Наконец, я открыл коробку и вынул картину в деревянной раме. На то, чтобы развернуть упаковку, ушла целая вечность, потому что Эвер, чтобы предотвратить повреждение картины во время доставки, упаковала ее как будто до второго пришествия. Когда я, наконец, увидел картину, я понял, почему.
Наши матери.
Я едва снова не начал плакать.
Только когда я забил гвоздь в деревяшку над моим столом и повесил картину, я заметил, что ни мои ноги, ни ноги Эвер не касаются земли. В этом был какой-то смысл, но пока я не мог понять, какой.
* * *
* * *
Школа была просто времяпрепровождением. Я ходил на уроки, делал домашнюю работу. Я не знал, что еще делать со своей жизнью. И у папы было то же самое. Мне кажется, он все еще пил, хотя и держал это в секрете. Я никогда не видел, чтобы он вырубался, не замечал, что он приходит домой пьяный. Он, наконец, запер дверь в их с мамой комнату. По-моему, он вынес свою одежду и поменял диванчик в кабинете на старый диван, обитый кожей. Он работал, платил по счетам и оставлял на кухонном столе для меня деньги. Я ходил за покупками, но делал это так, как пятнадцатилетний мальчик. Я выбирал то, что смог бы донести до дома, то есть макароны с сыром, хот-доги, замороженные полуфабрикаты, которые достаточно просто разогреть, буррито и пиццу, которые разогревал в духовке.
В старшей школе я ни с кем не подружился. Люди пытались говорить со мной, но я просто не мог придумать, что им сказать. Я хотел пойти домой и порисовать, прочитать последнее письмо Эвер, поиграть в «Call of Duty» и «Modern Warfare».
Время шло медленно, и осень уступила место зиме, а зима — весне.

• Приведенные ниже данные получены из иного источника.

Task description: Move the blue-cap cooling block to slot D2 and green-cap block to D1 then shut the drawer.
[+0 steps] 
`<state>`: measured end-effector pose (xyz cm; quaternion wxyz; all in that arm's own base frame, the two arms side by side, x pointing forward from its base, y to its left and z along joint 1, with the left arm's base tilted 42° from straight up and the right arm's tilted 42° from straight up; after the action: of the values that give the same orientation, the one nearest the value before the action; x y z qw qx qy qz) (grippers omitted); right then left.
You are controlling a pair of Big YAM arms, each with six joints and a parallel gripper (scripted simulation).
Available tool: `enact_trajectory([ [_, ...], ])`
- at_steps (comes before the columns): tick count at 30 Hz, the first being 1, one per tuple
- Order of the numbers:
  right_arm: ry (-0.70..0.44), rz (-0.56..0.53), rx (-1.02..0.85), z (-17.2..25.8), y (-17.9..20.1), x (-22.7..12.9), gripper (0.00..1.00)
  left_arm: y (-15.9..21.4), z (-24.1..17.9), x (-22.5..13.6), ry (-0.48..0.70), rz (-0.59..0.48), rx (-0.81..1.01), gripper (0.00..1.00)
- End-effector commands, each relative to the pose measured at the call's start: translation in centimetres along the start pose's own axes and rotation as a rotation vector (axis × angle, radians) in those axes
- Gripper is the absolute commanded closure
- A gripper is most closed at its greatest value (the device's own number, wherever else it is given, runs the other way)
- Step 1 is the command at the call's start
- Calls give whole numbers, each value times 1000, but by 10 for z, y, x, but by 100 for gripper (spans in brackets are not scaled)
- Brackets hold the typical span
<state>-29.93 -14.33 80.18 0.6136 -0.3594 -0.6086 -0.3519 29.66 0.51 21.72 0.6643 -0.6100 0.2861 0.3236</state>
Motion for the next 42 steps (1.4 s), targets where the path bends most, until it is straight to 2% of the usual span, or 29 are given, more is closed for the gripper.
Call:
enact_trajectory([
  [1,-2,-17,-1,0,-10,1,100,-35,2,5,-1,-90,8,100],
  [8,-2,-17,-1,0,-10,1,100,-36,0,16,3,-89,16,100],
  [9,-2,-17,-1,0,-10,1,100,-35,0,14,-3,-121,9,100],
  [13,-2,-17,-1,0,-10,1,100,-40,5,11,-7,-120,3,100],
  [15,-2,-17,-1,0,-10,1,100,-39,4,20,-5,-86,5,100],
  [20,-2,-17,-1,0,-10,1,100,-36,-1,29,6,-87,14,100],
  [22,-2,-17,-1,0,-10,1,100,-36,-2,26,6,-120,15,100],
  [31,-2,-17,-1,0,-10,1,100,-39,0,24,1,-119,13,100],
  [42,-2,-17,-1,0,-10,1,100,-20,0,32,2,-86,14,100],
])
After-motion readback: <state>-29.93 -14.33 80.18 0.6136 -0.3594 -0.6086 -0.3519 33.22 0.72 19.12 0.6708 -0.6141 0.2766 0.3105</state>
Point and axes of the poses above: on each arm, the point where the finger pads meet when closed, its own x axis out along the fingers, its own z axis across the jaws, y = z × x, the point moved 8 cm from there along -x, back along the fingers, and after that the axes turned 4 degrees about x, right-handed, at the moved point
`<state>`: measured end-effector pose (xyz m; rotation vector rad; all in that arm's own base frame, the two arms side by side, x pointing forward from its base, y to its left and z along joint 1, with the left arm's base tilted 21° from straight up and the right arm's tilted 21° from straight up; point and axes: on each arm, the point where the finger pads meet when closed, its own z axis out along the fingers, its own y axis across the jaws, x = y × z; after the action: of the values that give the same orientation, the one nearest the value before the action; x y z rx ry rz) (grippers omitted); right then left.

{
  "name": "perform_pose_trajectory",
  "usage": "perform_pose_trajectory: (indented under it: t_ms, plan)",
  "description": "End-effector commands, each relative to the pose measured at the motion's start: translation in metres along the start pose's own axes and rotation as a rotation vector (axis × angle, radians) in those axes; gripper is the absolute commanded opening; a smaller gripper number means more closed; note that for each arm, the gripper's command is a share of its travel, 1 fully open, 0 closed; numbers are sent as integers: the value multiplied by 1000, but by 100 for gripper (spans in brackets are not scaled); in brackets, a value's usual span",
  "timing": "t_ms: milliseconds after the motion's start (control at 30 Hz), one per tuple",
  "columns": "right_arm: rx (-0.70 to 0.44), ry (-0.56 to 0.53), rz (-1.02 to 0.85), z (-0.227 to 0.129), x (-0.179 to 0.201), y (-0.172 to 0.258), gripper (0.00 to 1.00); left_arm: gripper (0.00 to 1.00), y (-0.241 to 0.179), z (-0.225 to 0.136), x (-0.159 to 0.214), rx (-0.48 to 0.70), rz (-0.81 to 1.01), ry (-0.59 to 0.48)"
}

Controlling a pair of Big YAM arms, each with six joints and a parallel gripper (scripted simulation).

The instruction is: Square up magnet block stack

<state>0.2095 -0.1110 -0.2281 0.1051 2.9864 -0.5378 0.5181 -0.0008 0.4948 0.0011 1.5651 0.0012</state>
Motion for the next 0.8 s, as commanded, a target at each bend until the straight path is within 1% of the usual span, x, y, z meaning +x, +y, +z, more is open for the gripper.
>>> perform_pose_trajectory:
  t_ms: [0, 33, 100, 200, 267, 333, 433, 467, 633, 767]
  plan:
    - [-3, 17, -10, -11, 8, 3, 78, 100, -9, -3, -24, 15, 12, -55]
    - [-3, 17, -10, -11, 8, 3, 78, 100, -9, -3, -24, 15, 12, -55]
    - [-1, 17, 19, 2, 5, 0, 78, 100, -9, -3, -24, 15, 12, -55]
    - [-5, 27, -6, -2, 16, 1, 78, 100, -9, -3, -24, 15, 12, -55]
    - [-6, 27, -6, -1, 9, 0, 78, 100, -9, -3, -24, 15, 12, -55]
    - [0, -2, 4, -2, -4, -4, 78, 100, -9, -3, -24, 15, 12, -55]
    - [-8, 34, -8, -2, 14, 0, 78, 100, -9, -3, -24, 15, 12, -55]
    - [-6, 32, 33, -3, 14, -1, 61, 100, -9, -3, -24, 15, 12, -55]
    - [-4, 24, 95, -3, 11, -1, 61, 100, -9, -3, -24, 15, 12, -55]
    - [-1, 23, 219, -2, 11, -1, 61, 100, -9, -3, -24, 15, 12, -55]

В апреле мне пришлось достать другую коробку для обуви, чтобы складывать туда письма.
Мой шестнадцатый день рождения прошел почти незамеченным. Папа оставил мне открытку на столе со словами «С днем рождения, люблю, папа», написанными черной ручкой неуклюжими буквами, и ключи от маминого Джипа Коммандера. Вот и все. Я уже научился подделывать его подпись для разных вещей, в том числе и для того, чтобы сдать практическую часть экзамена на вождение и получить права. Водить машину я тоже тренировался, хотя всегда в одиночку. Несколько раз я проехался по своему кварталу, а когда немного привык, стал уезжать немного дальше, за несколько кварталов, но всегда в пределах моего района. Только через два месяца после моего дня рождения я, наконец, собрался с духом и проехал две мили по Найн Майл Роуд, а потом свернул на парковке Бургер Кинга и поехал домой. Я сам заплатил за прохождение теста второго уровня и сам сдал его.
Еженедельные письма Эвер оставались для меня лучиком света. В свой последний день в школе я получил от нее одно письмо.